Biological Functions of MicroRNAs
By disrupting the regulation of particular targets, several groups, including ours, have demonstrated the importance of miRNA-directed regulation during each stage of plant development. Our efforts, often in collaboration with Bonnie Bartel's lab (Rice University), have focused on the repression of the messages of NAC-domain transcription factors, auxin-response transcription factors, HD-Zip transcription factors, and ARGONAUTE1, a protein crucial for plant miRNA function. With regard to miRNA function in mammals, we showed that miR-196 directs the cleavageof HoxB8 mRNA during mouse embryonic development and also appears to repress paralogous Hox genes. More recently, we worked with Michael Hemann (Massachusetts Institute of Technology) to show that disrupting the miRNA regulation of the Hmga2 oncogene enhances oncogenic transformation. Because many human tumors possess defective HMGA2 genes that lack the miRNA complementary sites, our work indicates that losing miRNA regulation of this oncogene contributes to human cancers.
RNA-Catalyzed RNA Polymerization
The RNA world hypothesis states that early life forms lacked protein enzymes and depended instead on enzymes composed of RNA. This hypothesis relies on the premise that some RNA sequences can catalyze RNA replication.

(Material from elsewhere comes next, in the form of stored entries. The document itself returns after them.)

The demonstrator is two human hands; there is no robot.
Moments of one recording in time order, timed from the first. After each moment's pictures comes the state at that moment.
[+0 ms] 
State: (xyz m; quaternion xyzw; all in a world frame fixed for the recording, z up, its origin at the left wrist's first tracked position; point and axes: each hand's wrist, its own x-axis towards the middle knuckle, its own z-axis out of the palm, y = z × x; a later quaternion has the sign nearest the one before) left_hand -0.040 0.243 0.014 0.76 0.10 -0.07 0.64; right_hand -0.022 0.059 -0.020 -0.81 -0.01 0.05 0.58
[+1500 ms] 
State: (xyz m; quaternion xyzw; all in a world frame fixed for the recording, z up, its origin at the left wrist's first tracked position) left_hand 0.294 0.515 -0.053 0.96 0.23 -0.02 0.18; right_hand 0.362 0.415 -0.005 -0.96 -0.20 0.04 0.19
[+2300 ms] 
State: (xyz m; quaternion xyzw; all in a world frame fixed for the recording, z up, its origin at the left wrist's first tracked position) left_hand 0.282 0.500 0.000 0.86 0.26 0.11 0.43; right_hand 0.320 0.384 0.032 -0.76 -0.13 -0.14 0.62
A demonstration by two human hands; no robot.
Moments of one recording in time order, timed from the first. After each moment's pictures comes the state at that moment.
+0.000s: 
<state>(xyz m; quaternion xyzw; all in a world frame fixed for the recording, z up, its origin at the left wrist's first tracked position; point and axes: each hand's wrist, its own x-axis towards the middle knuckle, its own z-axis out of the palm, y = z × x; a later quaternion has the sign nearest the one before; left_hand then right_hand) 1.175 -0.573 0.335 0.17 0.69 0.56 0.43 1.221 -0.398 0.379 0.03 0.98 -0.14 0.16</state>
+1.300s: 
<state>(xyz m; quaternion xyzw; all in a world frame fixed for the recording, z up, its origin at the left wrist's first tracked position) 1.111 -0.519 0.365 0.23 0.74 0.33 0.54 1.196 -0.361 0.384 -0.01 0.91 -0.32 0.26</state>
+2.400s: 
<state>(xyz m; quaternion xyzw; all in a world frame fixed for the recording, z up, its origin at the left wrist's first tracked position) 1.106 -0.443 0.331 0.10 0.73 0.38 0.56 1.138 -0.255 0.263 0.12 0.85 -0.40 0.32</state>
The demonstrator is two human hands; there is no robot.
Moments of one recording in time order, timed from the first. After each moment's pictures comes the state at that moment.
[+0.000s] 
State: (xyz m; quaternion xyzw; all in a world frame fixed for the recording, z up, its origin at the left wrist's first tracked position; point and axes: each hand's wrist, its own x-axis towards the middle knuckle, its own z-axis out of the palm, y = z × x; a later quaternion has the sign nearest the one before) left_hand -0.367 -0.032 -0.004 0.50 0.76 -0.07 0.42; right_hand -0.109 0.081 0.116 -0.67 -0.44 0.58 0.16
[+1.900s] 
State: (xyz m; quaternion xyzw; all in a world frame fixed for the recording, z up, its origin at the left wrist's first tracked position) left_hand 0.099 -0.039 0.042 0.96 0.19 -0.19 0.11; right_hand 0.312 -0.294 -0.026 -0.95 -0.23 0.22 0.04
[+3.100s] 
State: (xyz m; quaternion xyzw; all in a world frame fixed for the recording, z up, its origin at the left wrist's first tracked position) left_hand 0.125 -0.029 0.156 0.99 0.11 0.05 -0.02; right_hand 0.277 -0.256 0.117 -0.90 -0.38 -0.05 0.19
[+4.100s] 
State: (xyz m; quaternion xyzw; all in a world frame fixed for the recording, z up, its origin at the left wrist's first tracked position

In support of this idea, we have created an RNA molecule that catalyzes the type of polymerization reaction needed for RNA replication. The ribozyme uses nucleoside triphosphates and the coding information of an RNA template to extend an RNA primer by the successive addition of up to 14 nucleotides—more than a complete turn of an RNA helix. Its polymerization is quite accurate, and most importantly, it is general in terms of the sequence and length of the primer and template RNAs, as would be needed for self-replication and evolution. We are examining the catalytic and structural features of this ribozyme and its predecessors.